The Good News: The Achievement Gap in Math and Science is closing between both African-American and Hispanic students and white students in elementary school math, and between African-American and white students in elementary and middle-school science.
This is Government funded/sponsored research and it is your tax money at work (US citizens). In light of the dialogue concerning the sewer study in black neighborhoods, I realize there is a huge misunderstanding about government funding research. I hope to set the record straight. Most of our nation's (and most other nations, too) science, technological, and engineering innovations are funded with public money. The National Science Foundation, the Department of Energy, the National Institutes of Health, the National Institute of Mental Health, Centers for Disease Control, and even the Smithsonian Institute are all major funders of STEM research.

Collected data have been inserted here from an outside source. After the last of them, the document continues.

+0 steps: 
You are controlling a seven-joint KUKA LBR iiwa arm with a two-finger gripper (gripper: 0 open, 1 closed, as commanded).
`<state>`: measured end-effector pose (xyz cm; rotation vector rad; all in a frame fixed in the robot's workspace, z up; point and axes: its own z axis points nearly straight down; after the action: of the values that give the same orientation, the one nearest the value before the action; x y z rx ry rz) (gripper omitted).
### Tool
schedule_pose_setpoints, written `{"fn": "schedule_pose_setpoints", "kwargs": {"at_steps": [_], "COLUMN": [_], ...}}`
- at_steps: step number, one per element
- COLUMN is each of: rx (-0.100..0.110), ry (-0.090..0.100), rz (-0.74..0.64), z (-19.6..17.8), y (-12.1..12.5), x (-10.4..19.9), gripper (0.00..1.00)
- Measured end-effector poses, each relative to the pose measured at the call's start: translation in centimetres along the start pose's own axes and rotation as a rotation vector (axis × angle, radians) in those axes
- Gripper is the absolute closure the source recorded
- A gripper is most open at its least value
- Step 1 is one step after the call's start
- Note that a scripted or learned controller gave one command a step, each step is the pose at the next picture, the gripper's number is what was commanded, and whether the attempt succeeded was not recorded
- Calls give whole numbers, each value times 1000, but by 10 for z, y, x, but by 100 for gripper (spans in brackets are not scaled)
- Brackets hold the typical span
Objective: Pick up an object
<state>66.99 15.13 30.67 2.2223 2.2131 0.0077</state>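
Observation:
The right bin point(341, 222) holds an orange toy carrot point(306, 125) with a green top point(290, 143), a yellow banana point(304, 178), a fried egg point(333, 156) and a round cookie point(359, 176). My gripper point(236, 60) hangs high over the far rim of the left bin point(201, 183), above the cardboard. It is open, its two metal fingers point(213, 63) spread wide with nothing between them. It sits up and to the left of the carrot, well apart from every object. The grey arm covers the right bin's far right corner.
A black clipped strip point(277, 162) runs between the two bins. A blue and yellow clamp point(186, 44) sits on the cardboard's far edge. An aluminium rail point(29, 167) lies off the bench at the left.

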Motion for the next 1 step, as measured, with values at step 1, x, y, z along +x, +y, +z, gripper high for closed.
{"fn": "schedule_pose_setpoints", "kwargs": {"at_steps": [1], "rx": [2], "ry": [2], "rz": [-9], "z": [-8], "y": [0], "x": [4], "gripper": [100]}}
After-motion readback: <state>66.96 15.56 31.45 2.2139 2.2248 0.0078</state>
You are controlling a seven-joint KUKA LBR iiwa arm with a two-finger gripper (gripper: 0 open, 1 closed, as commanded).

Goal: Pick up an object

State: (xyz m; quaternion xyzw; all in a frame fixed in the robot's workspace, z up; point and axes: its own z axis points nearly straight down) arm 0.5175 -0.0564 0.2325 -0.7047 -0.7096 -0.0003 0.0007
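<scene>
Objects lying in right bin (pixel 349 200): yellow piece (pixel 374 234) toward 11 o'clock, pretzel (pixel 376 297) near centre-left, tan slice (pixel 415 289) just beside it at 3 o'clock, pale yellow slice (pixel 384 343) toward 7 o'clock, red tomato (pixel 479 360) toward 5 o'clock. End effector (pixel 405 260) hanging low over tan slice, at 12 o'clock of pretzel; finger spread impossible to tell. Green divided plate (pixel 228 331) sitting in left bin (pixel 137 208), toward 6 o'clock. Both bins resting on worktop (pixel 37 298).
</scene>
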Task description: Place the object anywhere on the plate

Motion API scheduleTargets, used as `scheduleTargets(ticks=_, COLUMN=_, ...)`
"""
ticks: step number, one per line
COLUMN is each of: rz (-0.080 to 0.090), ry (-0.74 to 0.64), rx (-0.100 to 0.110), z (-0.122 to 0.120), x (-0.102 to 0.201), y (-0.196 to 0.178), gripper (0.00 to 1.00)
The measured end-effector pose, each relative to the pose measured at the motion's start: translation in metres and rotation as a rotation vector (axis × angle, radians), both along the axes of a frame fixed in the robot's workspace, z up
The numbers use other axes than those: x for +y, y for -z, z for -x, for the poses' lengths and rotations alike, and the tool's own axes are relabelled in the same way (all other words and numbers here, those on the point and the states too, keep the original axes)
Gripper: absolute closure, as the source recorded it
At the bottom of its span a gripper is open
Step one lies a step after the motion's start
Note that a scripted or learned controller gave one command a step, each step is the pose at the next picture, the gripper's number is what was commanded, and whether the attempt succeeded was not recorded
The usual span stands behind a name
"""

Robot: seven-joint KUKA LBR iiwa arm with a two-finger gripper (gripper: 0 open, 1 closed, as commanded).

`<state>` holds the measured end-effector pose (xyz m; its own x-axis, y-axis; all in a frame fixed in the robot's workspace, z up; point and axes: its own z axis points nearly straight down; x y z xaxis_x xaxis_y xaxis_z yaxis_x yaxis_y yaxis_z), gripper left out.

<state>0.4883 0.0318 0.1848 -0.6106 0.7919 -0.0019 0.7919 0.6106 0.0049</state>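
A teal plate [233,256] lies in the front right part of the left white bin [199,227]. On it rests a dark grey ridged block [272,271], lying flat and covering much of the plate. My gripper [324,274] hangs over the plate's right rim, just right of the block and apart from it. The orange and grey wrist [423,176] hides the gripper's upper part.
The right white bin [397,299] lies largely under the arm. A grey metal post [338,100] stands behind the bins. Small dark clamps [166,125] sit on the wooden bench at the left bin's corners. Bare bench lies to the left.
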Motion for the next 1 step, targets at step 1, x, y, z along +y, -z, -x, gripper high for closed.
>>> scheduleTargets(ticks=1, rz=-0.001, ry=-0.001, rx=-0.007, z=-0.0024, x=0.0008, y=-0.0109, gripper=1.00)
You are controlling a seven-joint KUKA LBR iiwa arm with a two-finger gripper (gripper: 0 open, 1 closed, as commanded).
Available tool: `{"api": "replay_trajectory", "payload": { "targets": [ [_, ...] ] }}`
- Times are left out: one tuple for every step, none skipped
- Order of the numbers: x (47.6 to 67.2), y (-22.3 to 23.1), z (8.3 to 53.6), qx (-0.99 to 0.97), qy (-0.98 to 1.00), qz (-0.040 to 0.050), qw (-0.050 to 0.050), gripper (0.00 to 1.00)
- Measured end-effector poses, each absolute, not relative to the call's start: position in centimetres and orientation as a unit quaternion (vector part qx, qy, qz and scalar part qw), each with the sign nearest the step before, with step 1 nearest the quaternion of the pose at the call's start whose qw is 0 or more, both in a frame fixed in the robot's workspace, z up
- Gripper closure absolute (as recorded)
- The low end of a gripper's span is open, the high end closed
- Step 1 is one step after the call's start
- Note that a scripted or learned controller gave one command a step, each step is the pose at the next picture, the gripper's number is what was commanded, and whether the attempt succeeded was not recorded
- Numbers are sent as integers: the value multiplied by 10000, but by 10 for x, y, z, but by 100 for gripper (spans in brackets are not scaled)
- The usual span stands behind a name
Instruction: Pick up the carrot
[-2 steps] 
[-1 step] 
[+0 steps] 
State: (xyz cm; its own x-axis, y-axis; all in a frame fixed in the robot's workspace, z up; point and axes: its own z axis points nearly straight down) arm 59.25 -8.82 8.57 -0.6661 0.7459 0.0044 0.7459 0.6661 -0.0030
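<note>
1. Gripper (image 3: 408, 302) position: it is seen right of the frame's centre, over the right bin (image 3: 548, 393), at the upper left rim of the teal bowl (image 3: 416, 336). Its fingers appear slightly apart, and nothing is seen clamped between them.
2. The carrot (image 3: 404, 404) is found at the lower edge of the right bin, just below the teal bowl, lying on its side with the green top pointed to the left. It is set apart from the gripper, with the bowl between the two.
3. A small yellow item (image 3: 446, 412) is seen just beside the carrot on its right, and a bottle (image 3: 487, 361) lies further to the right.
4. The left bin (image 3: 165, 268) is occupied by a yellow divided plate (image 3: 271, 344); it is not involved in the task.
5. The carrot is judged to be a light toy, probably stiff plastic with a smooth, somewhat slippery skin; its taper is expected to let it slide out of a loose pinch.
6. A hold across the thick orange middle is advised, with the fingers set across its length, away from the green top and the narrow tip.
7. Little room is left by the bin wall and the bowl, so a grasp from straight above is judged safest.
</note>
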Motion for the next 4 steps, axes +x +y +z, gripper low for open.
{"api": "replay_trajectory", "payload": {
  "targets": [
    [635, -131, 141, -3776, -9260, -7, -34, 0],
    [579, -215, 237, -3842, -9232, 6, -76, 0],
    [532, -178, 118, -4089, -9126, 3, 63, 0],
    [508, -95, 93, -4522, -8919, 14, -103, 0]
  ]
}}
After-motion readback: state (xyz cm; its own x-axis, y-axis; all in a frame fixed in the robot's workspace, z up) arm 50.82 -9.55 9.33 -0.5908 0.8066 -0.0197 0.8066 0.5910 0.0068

Private foundations also leverage funds to researchers.
Though each organization has its own forms to fill out and hoops to jump through, all pretty much have the same process.
1. Organizations ANNOUNCE the availability of funds for research. The Agency announces funds are available and each major program (discipline related) get so much of the pie. Not every program gets the same amount of money (that's a completely different topic to tackle). Let's take the field of Engineering for example - program divisions would be Materials Engineering, Electrical Engineering, Air and Transportation Engineering, and so on.
2. Researchers (most often from colleges or universities) survey their portfolio of research and see if they are doing something that might fit the bill. Researchers are often college professors (faculty) who have earned doctorate degrees in their field of study. Researchers train graduate students (those pursuing master's and doctorate degrees), so they can apply for and use this money, too. Sometimes, there are special funds set aside ONLY for students, faculty cannot apply.
3. Researchers write a proposal for the money (a grant) that outlines what type of research they are doing (or will do) and how they will use that money. Grant writing is a long and grueling process - sometimes. Essentially, you are writing a research proposal to be evaluated by the most critical and qualified people in your field. There is way too much money on the line to just give it to someone who has a neat idea, but doesn't have the ability, capability or proven track record to get things done.
4. In exchange for the money the researchers must adhere to all legal boundaries (state, federal, and professional) as well as ethical boundaries. These are also considered in the grant proposal. Any red flags and a researcher has to re-do the whole proposal or sometimes is disqualified from funding for that round. Researchers are also expected to disseminate results - not only to other professionals in his/her field, but to the public as well. Why? Because the public paid for it. Also, this new information is knowledge designed to enhance/enrich our lives. Others (practitioners, students, and other researchers) can use this information to make decisions about policy, their lives, business, pursue future research, etc.
The story above is such as example. And can't you just imagine the many applications of this finding and the study itself informing struggling school districts? So, to clarify, government sponsored funding is typically how most research is funded AND it isn't designed to take advantage of any group of citizen. It is a very critical process and though the jargon can be overwhelming to non-scientist/engineering, it is open and subject ot public scrutiny.